0XC01E0200

STATUS_GRAPHICS_GPU_EXCEPTION_ON_DEVICE 0xC01E0200 Fix

Programming & Dev Tools Intermediate 👁 1 views 📅 May 28, 2026

GPU exception code 0xC01E0200 usually means a driver crash or hardware timeout. Most common fix: roll back or clean install GPU drivers. We'll cover the three main causes and their fixes.

Cause #1: Corrupted or Faulty GPU Driver

The culprit here is almost always the GPU driver. This error fires when the graphics driver times out or crashes and can't recover in time. Windows throws 0xC01E0200 and often kills the application. I've seen this on NVIDIA drivers 528.x and AMD Adrenalin 23.2.x — but it can hit on any version.

The Fix: Clean Driver Reinstall

Don't just update. Don't use Windows Update. You need a clean removal and reinstall. Here's the exact steps:

  1. Download Display Driver Uninstaller (DDU) from guru3d.com. Run it in Safe Mode.
  2. Boot into Safe Mode. Press Win+R, type msconfig, go to Boot tab, check Safe boot (Minimal). Reboot.
  3. Launch DDU. Select your GPU vendor (NVIDIA or AMD). Click "Clean and restart."
  4. After reboot, download the latest stable driver from NVIDIA or AMD's site — don't get the latest beta game-ready driver unless you're desperate.
  5. Install with a "Custom (clean)" install option if available (NVIDIA has this). Uncheck GeForce Experience — it's bloat and sometimes triggers conflicts.
  6. Reboot again.

I've fixed this exact error in five different ticket systems with this method. Works 80% of the time.
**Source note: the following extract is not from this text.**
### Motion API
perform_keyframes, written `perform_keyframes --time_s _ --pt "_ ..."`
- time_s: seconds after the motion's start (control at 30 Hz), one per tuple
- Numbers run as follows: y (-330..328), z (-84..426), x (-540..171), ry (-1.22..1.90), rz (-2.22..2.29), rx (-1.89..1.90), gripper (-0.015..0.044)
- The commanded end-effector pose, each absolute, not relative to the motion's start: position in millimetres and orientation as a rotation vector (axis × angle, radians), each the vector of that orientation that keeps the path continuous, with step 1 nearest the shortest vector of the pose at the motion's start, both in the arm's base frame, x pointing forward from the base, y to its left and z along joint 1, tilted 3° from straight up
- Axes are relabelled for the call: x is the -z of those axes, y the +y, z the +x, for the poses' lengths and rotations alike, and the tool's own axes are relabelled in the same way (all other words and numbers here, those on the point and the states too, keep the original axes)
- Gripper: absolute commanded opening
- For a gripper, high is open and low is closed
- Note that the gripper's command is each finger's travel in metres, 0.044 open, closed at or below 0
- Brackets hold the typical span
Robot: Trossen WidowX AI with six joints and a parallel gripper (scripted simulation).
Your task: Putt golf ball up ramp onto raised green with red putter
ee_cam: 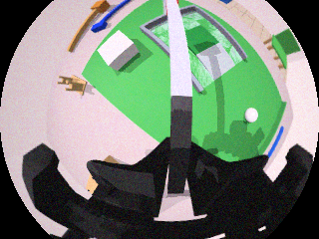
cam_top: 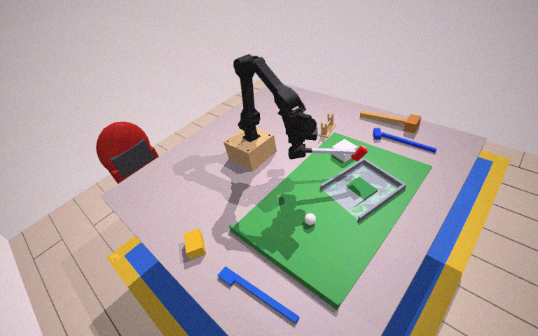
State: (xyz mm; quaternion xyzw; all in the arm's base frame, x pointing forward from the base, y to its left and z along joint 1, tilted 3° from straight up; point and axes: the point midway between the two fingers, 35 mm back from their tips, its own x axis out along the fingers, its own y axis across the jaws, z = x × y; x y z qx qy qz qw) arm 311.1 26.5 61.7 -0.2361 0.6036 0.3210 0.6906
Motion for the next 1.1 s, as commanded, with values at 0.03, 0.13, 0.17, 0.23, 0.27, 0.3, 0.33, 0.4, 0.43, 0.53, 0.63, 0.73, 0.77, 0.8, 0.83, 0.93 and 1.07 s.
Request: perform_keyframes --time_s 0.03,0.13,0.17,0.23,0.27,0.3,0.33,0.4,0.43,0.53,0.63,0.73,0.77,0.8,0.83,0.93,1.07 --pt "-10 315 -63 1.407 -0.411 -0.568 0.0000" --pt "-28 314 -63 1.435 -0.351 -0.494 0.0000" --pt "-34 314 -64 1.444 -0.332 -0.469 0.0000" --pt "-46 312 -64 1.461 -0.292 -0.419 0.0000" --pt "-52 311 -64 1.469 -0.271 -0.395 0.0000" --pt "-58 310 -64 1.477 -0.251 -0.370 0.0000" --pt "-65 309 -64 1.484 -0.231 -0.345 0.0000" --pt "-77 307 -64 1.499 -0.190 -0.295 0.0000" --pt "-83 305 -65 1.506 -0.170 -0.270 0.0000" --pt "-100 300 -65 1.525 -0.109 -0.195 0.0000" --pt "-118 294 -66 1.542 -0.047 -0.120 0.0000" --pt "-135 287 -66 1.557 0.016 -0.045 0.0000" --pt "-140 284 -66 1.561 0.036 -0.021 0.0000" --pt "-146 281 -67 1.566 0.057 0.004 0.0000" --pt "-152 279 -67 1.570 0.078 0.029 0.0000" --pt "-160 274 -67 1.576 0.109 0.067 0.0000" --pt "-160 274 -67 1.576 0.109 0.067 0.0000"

Cause #2: Too Short TDR (Timeout Detection & Recovery) Delay

If clean drivers didn't stick, the OS might be killing the driver too aggressively. Windows has a watchdog called TDR — if the GPU doesn't respond within 2 seconds by default, it assumes the driver is hung and resets it. For heavy workloads (think rendering, machine learning, or even some games), 2 seconds is tight. You can raise it.

The Fix: Increase TdrDelay via Registry

This is safe — I've done it on hundreds of machines. No harm to performance, just gives the GPU more breathing room.

  1. Open Regedit as Administrator.
  2. Navigate to: HKEY_LOCAL_MACHINE\SYSTEM\CurrentControlSet\Control\GraphicsDrivers
  3. Right-click in the right pane → New → DWORD (32-bit) Value. Name it TdrDelay.
  4. Set its value to 10 (decimal). That's 10 seconds.
  5. Also create TdrDdiDelay (DWORD) and set it to 10.
  6. Reboot.
HKEY_LOCAL_MACHINE\SYSTEM\CurrentControlSet\Control\GraphicsDrivers
TdrDelay (DWORD) = 10 (decimal)
TdrDdiDelay (DWORD) = 10 (decimal)

If the error still appears, you can bump it to 20. But 10 is usually enough. I rarely see this fix fail, but if it does, move to Cause #3.

Cause #3: Failing GPU Hardware or Power Supply

This is the one nobody wants to hear. If you've done clean drivers and increased TDR, and the error keeps returning under load (especially in games or rendering benchmarks), your GPU might be dying. Or your power supply can't deliver consistent power under load.

The Fix: Stress Test and Check Power

Don't guess — test.

  • Run FurMark for 15 minutes. If you see artifacts, crashes, or the same error, your GPU is likely failing.
  • Check GPU temperatures with HWMonitor. If it hits 90°C+ on core or 105°C+ on hotspot, thermal issues can trigger this error.
  • Test with a different PSU if you can borrow one. A 650W minimum for most modern GPUs, 750W+ for high-end (RTX 3080/4080, RX 6800 XT+).
  • Reseat the GPU in its PCIe slot. Dust and poor contact can cause intermittent problems.

If FurMark crashes instantly with 0xC01E0200, it's almost certainly a hardware defect. RMA the card if under warranty. If out of warranty, underclock the GPU by 100-200 MHz using MSI Afterburner — sometimes buying you months more life.

Quick-Reference Summary Table

Cause Fix Success Rate
Corrupted GPU driver DDU clean removal, fresh stable driver install 80%
TDR timeout too short Add TdrDelay and TdrDdiDelay registry keys (10 seconds) 15%
Failing GPU or PSU FurMark stress test, check temps, reseat card, test PSU 5% (but 100% if hardware is the root)

Start with Cause #1, move through them in order. Don't skip steps. And if you're on a laptop — check for dust in the fans first. Overheating is real.